German musician and teacher (1949-2012)

Dorothea Angelika Winter (November 27, 1949 – November 11, 2012) was a German recorder player and recorder teacher. She taught recorder at the Conservatory of Zwolle, Maastricht and at the Royal Conservatory in The Hague. She was a founder and a member of Trio Dolce. John Cage wrote "Three" for Trio Dolce.

==Biography==
Dorothea Winter was born in Ahrensburg (Germany) on November 27, 1949. After her graduation at Stormarnschule in 1968 she studied recorder with Ferdinand Conrad in Hannover. While being a recorder student in Germany she played many concerts in Europe under the pseudonym of Theodora Sommer.
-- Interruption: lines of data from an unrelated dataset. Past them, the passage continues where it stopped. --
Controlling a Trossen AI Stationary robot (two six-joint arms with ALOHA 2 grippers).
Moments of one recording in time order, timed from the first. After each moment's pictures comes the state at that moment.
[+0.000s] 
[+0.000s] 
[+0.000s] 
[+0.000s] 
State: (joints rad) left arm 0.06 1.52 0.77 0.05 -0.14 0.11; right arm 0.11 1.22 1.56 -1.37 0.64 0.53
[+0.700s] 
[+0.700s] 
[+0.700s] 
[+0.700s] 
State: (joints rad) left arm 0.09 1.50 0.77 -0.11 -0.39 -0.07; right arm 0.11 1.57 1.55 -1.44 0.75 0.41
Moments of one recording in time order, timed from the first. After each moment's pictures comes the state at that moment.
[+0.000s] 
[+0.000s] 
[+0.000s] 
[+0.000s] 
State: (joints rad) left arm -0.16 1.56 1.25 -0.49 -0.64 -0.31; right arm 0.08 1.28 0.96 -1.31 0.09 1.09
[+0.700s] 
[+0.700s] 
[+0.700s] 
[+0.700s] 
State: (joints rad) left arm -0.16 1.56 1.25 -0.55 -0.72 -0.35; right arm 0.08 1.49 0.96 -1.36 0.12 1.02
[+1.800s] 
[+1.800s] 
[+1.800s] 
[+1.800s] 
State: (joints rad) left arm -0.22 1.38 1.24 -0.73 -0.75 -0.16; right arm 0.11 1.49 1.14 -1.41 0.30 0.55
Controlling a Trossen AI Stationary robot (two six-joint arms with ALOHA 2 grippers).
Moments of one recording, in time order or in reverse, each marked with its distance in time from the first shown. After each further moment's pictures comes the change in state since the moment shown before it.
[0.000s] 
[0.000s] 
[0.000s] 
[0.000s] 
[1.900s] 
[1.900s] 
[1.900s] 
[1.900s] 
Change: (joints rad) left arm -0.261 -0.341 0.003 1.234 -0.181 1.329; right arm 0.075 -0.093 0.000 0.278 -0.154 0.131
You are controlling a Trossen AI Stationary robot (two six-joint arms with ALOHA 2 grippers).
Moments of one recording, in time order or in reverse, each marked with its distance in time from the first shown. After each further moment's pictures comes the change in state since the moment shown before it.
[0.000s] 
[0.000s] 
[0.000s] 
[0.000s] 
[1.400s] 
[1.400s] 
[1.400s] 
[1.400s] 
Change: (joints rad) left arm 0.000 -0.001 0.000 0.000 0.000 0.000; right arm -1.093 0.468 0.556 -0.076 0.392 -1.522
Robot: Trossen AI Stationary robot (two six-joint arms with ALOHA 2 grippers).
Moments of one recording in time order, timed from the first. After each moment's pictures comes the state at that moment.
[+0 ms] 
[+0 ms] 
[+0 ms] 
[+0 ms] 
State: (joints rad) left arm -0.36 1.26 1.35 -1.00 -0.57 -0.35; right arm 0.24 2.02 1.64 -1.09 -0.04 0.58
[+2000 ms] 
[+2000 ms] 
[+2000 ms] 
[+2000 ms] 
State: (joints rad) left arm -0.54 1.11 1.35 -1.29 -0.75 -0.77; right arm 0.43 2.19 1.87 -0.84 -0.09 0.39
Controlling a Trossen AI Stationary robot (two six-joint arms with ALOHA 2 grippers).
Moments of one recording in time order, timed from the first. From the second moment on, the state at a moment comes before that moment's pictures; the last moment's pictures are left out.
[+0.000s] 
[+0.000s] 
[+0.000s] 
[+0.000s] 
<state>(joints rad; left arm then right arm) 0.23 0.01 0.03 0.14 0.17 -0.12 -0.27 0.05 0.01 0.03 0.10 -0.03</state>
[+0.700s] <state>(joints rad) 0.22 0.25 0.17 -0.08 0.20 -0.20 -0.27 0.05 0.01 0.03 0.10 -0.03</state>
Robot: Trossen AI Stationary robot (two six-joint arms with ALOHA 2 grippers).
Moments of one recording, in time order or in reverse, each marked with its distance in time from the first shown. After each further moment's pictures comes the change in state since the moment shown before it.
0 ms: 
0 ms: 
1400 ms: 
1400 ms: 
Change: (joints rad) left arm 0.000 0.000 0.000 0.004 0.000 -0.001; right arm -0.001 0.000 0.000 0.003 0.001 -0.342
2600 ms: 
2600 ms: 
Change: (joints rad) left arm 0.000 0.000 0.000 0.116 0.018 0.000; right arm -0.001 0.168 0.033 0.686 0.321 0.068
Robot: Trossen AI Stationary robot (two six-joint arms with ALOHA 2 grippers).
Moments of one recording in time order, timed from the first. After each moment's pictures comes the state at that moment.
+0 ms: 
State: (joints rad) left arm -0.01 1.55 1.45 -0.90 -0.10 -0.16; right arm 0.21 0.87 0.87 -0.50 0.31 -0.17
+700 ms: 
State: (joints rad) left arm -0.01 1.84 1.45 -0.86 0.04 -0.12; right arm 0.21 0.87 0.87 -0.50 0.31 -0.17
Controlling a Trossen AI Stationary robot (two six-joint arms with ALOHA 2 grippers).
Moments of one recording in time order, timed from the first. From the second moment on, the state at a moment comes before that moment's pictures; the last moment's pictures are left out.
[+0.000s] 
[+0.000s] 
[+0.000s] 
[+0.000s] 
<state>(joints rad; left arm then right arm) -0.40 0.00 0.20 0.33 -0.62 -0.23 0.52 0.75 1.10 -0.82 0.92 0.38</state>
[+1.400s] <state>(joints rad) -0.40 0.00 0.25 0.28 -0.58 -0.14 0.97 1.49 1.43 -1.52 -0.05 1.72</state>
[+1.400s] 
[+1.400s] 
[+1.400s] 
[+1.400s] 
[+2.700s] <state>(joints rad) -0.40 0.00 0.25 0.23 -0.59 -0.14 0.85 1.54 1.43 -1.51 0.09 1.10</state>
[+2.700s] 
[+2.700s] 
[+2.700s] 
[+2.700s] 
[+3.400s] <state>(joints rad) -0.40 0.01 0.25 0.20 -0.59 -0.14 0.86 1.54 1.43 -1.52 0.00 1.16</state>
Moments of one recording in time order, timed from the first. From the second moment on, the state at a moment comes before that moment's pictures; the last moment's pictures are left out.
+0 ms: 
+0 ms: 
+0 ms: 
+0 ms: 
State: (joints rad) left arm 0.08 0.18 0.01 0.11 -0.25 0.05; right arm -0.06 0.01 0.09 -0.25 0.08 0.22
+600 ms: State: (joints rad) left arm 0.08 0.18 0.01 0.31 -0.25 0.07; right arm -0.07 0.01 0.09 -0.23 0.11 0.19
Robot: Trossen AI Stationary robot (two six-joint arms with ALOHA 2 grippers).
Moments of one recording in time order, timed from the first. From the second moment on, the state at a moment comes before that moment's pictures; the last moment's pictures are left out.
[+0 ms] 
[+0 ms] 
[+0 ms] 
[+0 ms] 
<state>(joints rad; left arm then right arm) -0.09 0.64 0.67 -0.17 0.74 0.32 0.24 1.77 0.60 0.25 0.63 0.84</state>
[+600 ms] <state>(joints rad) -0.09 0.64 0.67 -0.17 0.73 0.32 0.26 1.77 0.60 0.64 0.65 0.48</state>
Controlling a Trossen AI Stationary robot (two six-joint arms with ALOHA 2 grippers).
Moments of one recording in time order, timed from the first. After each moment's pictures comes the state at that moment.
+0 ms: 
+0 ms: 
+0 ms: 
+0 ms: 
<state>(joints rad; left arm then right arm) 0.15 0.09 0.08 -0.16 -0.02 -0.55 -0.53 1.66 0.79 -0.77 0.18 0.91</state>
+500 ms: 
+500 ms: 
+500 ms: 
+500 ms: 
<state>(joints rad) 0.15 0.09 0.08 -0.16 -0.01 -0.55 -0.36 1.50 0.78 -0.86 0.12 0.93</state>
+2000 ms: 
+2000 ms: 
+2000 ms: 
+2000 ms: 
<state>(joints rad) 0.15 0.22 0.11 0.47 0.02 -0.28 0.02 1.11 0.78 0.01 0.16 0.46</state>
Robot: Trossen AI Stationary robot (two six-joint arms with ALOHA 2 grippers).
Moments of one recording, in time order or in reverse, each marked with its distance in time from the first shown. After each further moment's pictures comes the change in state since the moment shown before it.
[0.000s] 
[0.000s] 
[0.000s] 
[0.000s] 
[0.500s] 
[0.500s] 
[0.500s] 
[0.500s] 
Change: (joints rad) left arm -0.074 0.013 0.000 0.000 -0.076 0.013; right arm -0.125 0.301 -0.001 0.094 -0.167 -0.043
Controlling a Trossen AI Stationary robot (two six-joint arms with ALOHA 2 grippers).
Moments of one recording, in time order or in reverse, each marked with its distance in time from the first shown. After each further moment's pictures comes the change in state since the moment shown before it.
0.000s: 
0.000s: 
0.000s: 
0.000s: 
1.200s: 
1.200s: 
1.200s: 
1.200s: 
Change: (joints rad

She moved to Holland, where she studied recorder with Jeanette van Wingerden and Frans Brüggen at the Royal Conservatory in The Hague.
She obtained her Degree in Performance with honors and won several prizes at the International Competition for Woodwinds at the Early Music Festival in Bruges.
In 1986 she founded, together with recorder players Christine Brelowski and Geesche Geddert, Trio Dolce, a recorder trio specialized in contemporary recorder music. Composers who wrote music for Trio Dolce include: Lothar Lämmer (Pfeif drauf!, 1985), Ivo van Emmerik (Voci eguali, 1986; Renvoi à l'environ, 1993), John Cage (Three, 1989), Ron Ford (Steps, 1990), Floris van Manen (Langzaam & zacht, 1993), and Walter Zimmermann (Shadows of Cold Mountain I, 1993).
Three, by John Cage, is a piece for three recorder players using sopranino, soprano, alto, tenor (recorder player 1), sopranino, soprano, alto, basset, tenor, bass (recorder player 2), and soprano, alto, basset, tenor, double bass (recorder player 3). It was first performed by Trio Dolce on July 27, 1990, at the Internationale Ferienkurse für Neue Musik Darmstadt.
Dorothea was also a member of The Klemisch Consort Berlin.

Dorothea was a recorder teacher at the Conservatory of Zwolle, the Conservatory of Maastricht and at the Royal Conservatory in The Hague.

==Discography==
- Trio Dolce. John Cage: The Number Pieces 4. Three. Solo with Obbligato Accompaniment. Mode Records (mode 186), 2007.
- Klemisch Consort Berlin. En vos adieux. Musik der Renaissance aus Rom und Florenz. Musik auf historischen Blockflöten, 2010.